A cup of mastery, a dash of diversity, and a whole lot of iPhones
All the news, rumors, and tips you missed this week.
By David Price, Editor, MacworldJAN 29, 2022 2:00 am PST
Welcome to the new home for Apple Breakfast! If you’re a reader of Macworld’s UK site, you’ll recognize this column that will now appear on Macworld.com every Saturday. If you’re new, this is our weekly collection of all the Apple news you missed this week, in a handy bite-sized roundup. We call it Apple Breakfast because we think it goes great with a morning cup of coffee or tea, but it’s cool if you want to give it a read during lunch or dinner hours too.
It’s that time again: Apple this week announced its quarterly earnings, giving pundits a chance to gloat, weep or prognosticate on the future of the industry.
We had inklings beforehand, thanks to enthusiastic analysts, that this was going to be an earnings report to remember. And, sure enough, Apple broke nearly all the records it set last year, regained its smartphone crown in China, and recorded growth in every segment except for iPads. It was a phenomenal performance.
The truly impressive thing, however, was the context in which all this was achieved. Apple had warned at the last earnings call that shortages and delays would plague its most important quarter, and there’s little evidence to suggest that Tim Cook was just managing expectations: analysts agreed, for one thing, and we saw the shortages with our own eyes when we went hunting for Black Friday deals in November. The chip shortage took a toll this quarter, and Apple still made historical quantities of cash.
Partly this is a function of diverse revenue streams, something which Apple has worked hard on in recent years and which limits the damage the chip shortage was able to cause. Accessories and wearables escaped unscathed, as seemingly did the Mac, but in the long term the most important win could prove to be Services. One day, perhaps, Apple will be known for selling software and services more than for selling hardware.
But we’re not quite there yet. Because the other part of the equation is the era-defining success story that is the iPhone, a device that came here to chew bubblegum and generate unprecedented customer demand, and is all out of bubblegum.
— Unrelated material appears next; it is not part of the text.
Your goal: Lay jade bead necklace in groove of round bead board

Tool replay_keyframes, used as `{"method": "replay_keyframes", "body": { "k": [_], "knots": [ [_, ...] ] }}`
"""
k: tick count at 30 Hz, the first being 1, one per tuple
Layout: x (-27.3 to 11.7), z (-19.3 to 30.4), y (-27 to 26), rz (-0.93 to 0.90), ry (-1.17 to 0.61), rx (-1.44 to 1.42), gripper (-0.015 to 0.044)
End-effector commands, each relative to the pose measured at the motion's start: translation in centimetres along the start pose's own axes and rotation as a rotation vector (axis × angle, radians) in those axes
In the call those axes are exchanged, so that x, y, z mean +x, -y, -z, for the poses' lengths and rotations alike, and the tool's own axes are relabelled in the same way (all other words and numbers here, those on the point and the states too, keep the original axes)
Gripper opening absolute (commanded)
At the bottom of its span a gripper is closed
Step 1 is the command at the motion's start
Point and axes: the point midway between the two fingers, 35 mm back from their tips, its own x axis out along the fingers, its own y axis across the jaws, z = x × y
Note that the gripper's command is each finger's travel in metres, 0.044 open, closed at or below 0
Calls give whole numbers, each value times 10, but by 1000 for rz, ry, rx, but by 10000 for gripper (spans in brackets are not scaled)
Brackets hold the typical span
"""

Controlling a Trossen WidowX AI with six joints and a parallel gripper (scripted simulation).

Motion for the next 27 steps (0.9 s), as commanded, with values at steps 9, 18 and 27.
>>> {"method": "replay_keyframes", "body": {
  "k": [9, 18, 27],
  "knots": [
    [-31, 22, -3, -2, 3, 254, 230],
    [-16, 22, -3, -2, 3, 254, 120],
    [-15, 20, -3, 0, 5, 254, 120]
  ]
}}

Apple put in the hard work early on by marketing the iPhone lifestyle (creativity, affluence, privacy, ease of use) rather than any individual iPhone handset, and now reaps the reward in the form of mega demand for even incremental upgrades, and even long after pundits predicted it would have saturated the market.
Apple could have sold even more iPhones than it did–Cook didn’t put a hard figure on this but noted that the overall shortfall was greater than the $6 billion from last year–and the fact it shifted as many units as it did is testament to the unsung mastery of the company’s logistics operation, and presumably, a few favors called in via intense phone calls. (It may also have been about priorities to a certain extent. In the Q&As, Cook implied that Apple may have sacrificed some iPad supply to prioritize the iPhone, although he denied this was a significant factor.)
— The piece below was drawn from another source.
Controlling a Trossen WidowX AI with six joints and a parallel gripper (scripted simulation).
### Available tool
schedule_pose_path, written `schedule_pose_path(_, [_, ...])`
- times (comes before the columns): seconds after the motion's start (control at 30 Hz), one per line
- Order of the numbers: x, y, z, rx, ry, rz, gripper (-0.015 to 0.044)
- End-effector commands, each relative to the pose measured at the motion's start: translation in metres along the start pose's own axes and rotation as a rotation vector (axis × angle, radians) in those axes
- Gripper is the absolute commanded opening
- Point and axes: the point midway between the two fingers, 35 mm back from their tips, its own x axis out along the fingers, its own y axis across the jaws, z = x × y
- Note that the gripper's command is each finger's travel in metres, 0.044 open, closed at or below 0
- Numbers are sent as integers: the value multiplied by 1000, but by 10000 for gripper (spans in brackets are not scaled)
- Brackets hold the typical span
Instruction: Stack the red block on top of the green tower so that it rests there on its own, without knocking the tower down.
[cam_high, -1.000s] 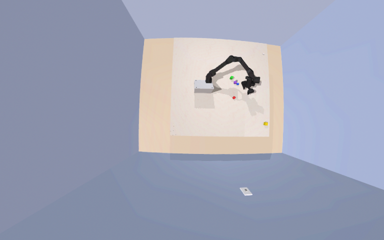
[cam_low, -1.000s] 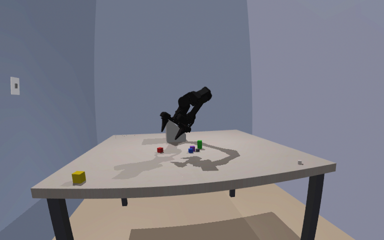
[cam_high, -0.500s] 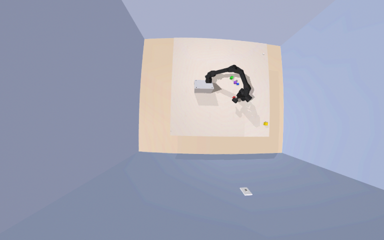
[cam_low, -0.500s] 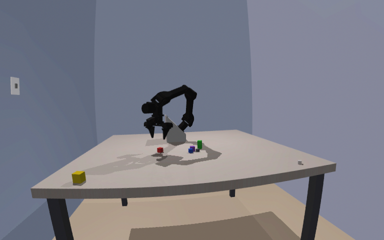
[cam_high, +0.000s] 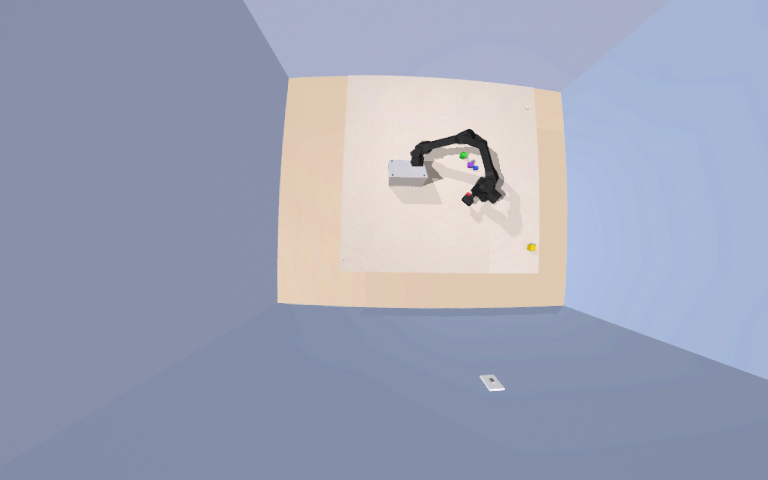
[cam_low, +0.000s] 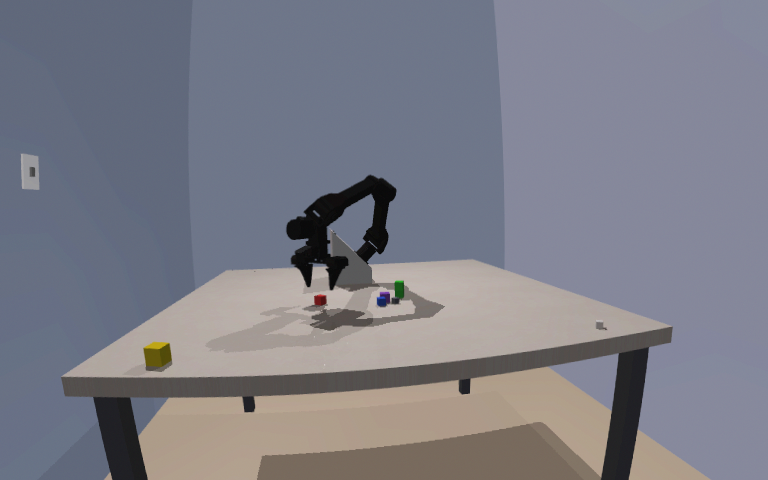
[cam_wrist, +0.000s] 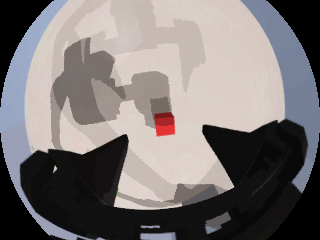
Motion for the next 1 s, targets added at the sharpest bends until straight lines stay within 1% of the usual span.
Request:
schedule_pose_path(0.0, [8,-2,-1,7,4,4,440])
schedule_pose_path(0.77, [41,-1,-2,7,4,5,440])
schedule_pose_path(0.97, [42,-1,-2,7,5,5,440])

So it’s all good at Cupertino for another quarter. Although Jason Snell was left wondering where the company is headed – which is one of the problems caused when you keep breaking your own records. Time to manage expectations, perhaps.
With news breaking that Apple TV+ crept up to a feeble 5% market share in the US last quarter, David Price explains how Apple can beat Netflix – if it will only change strategy now. The key is to stop obsessing over original programming and embrace the rerun.
Communication should be the iPhone’s strongest suit, but it’s not. Dan Moren has some ideas on how it could be.
Peloton is struggling. Maybe Apple can help out by sliding in with an offer that can’t be refused.
The Macalope has issues with everyone’s folding phone strategy—except Apple’s that is.
Apple’s run-in with the Dutch competition authority continues to drag on. Earlier this month the company grudgingly agreed to let developers of dating apps use alternative payment methods, but apparently, that won’t do. A fine of €5m will be levied every week until Apple finishes its homework properly.